### Exercise description
In the entries below, which lines run from the one with "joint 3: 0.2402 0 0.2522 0" through the one with "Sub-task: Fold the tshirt"? Repeat exactly those, both included, and no pictures.

### Recorded information
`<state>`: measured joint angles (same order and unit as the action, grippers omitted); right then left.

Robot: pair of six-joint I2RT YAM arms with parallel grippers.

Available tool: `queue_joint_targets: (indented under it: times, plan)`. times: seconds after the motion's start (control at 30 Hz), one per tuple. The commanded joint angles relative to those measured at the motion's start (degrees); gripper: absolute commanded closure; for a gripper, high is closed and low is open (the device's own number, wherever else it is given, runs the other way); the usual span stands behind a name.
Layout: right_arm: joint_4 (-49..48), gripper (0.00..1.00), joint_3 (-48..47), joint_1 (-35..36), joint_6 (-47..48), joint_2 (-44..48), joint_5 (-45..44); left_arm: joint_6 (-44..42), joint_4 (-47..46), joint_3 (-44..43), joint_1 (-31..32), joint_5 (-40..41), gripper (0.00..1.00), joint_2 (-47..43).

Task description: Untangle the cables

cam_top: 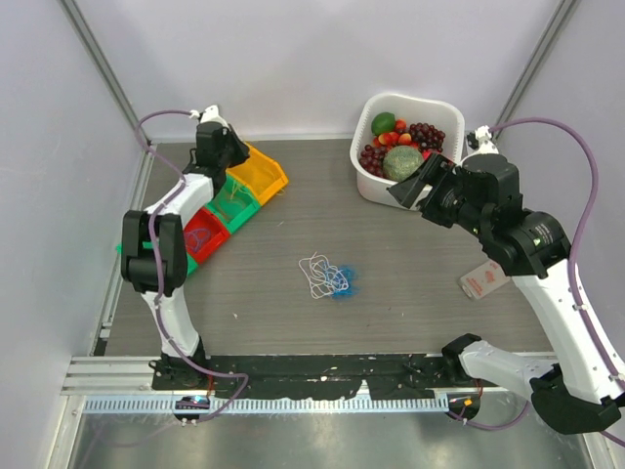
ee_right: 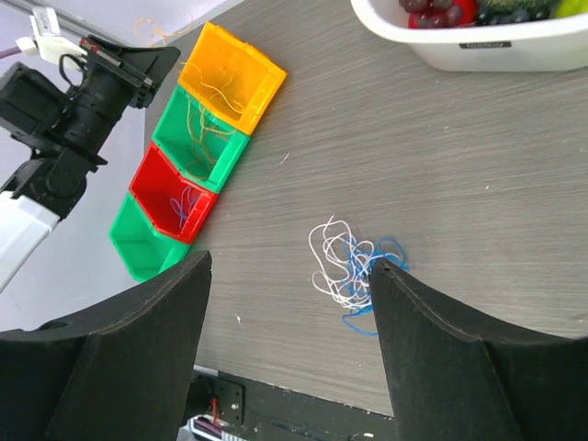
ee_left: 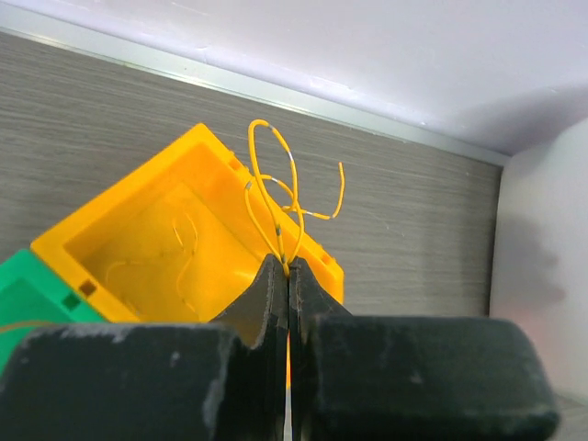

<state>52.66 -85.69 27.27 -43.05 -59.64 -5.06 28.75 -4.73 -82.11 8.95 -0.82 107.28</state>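
The cables lie as a small tangle of white and blue wire (cam_top: 326,277) on the middle of the table, also seen in the right wrist view (ee_right: 349,266). My left gripper (ee_left: 288,266) is shut on a thin yellow cable (ee_left: 272,175) whose loops stick up past the fingertips, above the yellow bin (ee_left: 175,243). From above, that gripper (cam_top: 234,151) hangs at the back left over the bin row. My right gripper (ee_right: 291,262) is open and empty, high above the table. From above it (cam_top: 422,184) is beside the white basket.
A diagonal row of bins stands at left: yellow (ee_right: 230,78), green (ee_right: 197,138), red (ee_right: 170,193), green (ee_right: 140,246), some holding wire. A white basket (cam_top: 363,184) of fruit stands back right. A small tag (cam_top: 483,280) lies at right.
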Motion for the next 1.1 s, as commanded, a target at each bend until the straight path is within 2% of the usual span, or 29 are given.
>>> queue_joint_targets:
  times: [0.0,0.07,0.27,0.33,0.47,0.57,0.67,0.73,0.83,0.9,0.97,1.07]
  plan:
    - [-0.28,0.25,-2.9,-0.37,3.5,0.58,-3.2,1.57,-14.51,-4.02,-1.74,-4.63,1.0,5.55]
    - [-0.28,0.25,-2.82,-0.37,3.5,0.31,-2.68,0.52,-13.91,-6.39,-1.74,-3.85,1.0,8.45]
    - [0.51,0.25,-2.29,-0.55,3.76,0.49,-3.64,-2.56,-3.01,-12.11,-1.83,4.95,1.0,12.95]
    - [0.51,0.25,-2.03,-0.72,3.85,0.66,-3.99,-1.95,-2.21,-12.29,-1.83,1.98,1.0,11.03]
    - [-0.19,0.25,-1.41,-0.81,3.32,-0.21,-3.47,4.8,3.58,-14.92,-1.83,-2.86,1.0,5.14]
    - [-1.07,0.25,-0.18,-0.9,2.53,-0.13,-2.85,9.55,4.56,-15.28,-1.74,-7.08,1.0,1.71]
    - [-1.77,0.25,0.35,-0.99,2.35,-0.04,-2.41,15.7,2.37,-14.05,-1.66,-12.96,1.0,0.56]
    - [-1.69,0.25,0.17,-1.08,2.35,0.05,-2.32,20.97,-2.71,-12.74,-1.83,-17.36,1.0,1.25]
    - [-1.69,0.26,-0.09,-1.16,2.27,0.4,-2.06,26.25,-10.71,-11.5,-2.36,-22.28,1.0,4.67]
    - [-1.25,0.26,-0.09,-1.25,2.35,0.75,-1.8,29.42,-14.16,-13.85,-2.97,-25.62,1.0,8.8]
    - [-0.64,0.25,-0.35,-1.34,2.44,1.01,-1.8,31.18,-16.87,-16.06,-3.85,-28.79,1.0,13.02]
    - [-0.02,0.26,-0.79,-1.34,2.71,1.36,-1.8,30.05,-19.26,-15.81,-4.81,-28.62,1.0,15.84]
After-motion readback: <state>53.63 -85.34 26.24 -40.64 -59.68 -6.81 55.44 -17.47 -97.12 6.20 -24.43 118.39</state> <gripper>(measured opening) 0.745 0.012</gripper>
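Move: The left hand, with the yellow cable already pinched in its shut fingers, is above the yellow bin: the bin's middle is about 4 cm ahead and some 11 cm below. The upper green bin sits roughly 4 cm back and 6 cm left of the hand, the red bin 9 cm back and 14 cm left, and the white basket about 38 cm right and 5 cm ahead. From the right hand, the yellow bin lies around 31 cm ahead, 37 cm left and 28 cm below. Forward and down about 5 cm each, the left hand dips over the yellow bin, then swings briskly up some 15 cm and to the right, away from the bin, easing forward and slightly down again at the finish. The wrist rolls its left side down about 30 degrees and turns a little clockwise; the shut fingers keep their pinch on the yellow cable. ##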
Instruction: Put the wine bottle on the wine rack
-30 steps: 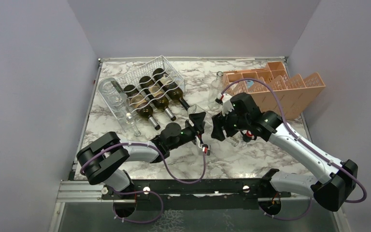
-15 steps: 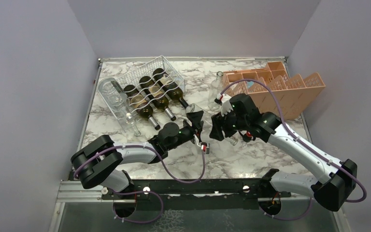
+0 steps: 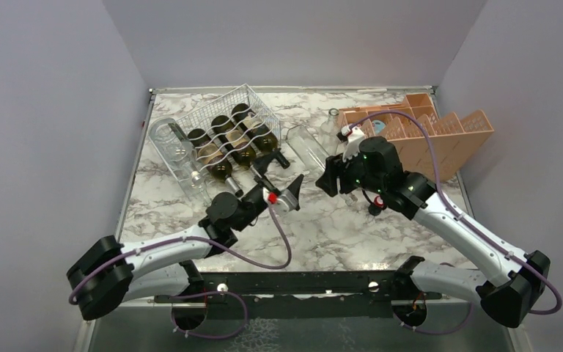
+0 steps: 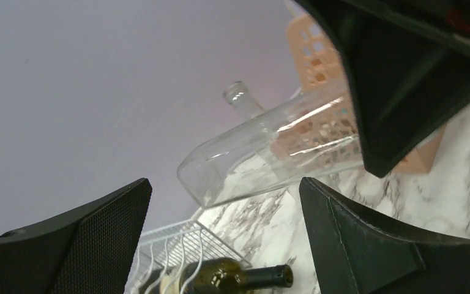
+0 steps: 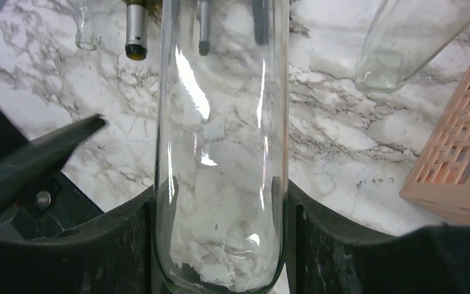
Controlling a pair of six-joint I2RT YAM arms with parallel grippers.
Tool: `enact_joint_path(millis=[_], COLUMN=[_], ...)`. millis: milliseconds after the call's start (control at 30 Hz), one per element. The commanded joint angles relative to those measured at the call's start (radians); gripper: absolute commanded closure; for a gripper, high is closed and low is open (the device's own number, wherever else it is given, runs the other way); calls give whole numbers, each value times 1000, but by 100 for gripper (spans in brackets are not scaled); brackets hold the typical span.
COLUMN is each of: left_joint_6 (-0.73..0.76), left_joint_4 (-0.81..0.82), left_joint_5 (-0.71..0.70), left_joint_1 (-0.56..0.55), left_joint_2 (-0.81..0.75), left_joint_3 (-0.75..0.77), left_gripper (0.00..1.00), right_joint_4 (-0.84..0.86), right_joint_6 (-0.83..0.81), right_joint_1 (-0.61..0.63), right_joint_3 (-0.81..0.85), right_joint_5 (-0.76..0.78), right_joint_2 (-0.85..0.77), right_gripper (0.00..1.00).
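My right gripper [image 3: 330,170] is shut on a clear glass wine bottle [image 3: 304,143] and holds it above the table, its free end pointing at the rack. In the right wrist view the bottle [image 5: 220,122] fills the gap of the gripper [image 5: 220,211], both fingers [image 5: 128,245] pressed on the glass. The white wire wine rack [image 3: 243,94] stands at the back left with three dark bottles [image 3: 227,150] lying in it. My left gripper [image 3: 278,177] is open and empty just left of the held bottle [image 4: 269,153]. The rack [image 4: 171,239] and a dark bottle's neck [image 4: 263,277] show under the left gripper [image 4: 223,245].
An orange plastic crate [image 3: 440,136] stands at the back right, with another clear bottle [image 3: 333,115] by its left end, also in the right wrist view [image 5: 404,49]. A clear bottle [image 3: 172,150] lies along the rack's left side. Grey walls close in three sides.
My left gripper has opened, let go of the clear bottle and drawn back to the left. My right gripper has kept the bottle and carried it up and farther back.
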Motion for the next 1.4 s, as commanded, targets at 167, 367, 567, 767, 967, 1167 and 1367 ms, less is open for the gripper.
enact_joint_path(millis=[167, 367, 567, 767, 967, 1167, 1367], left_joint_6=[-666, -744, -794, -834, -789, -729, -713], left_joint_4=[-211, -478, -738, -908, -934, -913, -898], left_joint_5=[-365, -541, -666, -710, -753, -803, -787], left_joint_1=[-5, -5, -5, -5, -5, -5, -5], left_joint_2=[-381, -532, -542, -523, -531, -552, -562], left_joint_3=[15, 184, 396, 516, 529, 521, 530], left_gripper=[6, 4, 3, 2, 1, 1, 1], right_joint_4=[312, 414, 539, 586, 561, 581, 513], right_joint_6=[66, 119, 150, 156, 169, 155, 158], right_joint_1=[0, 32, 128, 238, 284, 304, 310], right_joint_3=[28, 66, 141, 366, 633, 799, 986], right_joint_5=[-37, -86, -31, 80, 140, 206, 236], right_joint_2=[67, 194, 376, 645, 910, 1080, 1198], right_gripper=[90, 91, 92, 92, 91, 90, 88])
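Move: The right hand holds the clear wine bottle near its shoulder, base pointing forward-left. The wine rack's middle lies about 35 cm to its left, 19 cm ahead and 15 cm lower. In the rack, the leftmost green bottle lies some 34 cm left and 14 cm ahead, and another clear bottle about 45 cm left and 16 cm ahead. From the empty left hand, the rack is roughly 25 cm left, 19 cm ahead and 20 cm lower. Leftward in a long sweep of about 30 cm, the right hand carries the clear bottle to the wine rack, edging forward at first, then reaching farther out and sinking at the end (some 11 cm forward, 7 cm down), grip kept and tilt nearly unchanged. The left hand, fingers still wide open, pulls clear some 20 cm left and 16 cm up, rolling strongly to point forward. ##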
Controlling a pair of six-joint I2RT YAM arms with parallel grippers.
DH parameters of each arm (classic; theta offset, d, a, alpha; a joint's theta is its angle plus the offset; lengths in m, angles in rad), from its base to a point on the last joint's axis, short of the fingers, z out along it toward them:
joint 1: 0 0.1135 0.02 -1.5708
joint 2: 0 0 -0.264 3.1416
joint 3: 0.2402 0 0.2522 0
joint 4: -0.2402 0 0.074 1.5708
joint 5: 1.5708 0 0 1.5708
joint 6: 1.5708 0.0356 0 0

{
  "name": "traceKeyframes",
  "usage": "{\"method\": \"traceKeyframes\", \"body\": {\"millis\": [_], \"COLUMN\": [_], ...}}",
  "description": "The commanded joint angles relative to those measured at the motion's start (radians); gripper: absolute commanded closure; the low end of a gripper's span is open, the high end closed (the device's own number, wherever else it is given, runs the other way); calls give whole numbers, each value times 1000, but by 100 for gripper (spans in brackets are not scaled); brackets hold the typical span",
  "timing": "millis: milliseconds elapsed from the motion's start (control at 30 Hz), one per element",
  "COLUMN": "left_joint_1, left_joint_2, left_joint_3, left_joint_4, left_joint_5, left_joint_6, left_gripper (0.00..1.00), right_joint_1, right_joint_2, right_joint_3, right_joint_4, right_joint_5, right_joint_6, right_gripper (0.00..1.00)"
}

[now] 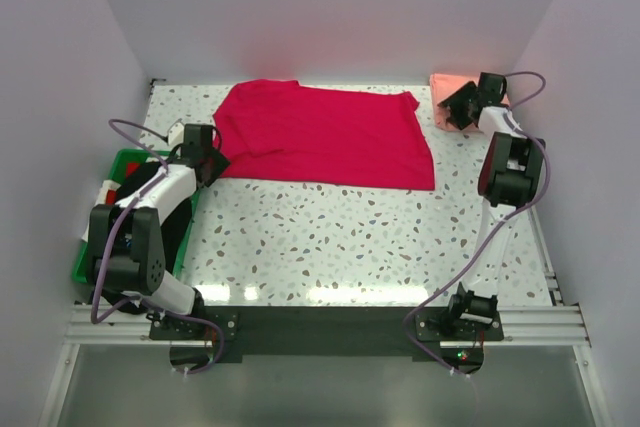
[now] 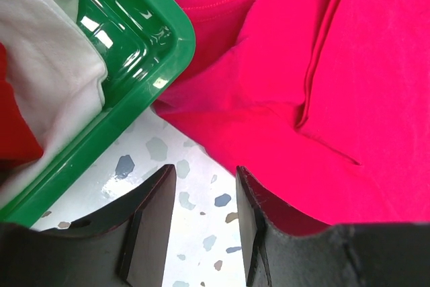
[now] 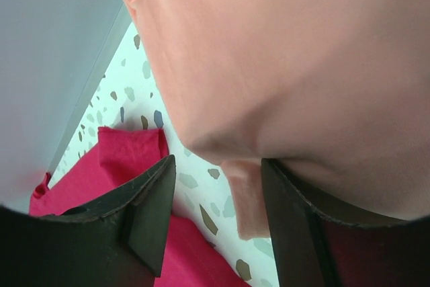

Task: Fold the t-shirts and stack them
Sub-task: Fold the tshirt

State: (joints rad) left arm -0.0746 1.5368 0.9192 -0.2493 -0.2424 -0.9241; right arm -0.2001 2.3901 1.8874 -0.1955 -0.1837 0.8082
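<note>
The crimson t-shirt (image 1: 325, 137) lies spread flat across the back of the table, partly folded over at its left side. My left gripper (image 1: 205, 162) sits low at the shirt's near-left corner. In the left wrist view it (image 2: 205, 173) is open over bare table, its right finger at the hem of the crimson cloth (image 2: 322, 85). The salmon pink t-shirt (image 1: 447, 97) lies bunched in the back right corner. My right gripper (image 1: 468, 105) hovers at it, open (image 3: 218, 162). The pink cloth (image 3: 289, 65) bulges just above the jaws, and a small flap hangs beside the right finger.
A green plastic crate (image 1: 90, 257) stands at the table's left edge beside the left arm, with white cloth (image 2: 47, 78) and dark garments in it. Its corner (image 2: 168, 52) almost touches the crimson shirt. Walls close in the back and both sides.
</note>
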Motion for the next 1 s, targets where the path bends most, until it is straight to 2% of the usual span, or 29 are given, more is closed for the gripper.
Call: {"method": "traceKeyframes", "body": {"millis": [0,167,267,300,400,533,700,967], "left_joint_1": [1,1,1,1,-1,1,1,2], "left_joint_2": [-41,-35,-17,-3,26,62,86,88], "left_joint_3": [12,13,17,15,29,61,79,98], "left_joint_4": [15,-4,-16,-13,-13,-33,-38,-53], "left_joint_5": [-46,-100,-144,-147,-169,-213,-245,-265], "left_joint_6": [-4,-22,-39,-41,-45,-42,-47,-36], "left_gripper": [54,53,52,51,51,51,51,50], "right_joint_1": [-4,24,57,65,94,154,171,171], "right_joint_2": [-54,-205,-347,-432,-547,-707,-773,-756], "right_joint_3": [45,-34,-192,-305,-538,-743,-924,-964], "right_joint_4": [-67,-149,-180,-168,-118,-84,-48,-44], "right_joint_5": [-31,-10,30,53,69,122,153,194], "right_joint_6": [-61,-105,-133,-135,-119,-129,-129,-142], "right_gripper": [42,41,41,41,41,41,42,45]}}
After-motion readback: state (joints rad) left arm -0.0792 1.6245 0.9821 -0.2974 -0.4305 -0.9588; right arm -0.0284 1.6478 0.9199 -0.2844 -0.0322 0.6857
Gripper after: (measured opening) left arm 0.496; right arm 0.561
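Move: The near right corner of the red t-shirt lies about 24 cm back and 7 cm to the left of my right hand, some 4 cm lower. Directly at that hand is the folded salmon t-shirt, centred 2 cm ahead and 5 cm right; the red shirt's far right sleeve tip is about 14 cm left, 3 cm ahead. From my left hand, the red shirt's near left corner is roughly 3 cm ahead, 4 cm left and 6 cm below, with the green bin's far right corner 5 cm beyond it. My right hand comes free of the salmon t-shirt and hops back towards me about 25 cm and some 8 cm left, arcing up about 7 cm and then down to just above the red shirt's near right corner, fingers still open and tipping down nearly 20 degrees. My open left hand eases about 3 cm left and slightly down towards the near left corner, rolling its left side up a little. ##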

### Solution
joint 3: 0.2402 0 0.2522 0
joint 4: -0.2402 0 0.074 1.5708
joint 5: 1.5708 0 0 1.5708
joint 6: 1.5708 0.0356 0 0

{
  "name": "traceKeyframes",
  "usage": "{\"method\": \"traceKeyframes\", \"body\": {\"millis\": [_], \"COLUMN\": [_], ...}}",
  "description": "The commanded joint angles relative to those measured at the motion's start (radians); gripper: absolute commanded closure; the low end of a gripper's span is open, the high end closed (the device's own number, wherever else it is given, runs the other way); calls give whole numbers, each value times 1000, but by 100 for gripper (spans in brackets are not scaled); brackets hold the typical span",
  "timing": "millis: milliseconds elapsed from the motion's start (control at 30 Hz), one per element",
  "COLUMN": "left_joint_1, left_joint_2, left_joint_3, left_joint_4, left_joint_5, left_joint_6, left_gripper (0.00..1.00), right_joint_1, right_joint_2, right_joint_3, right_joint_4, right_joint_5, right_joint_6, right_gripper (0.00..1.00)"
}

[now] 
[now] 
[now] 

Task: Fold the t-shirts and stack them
Sub-task: Fold the tshirt

This exercise has been completed.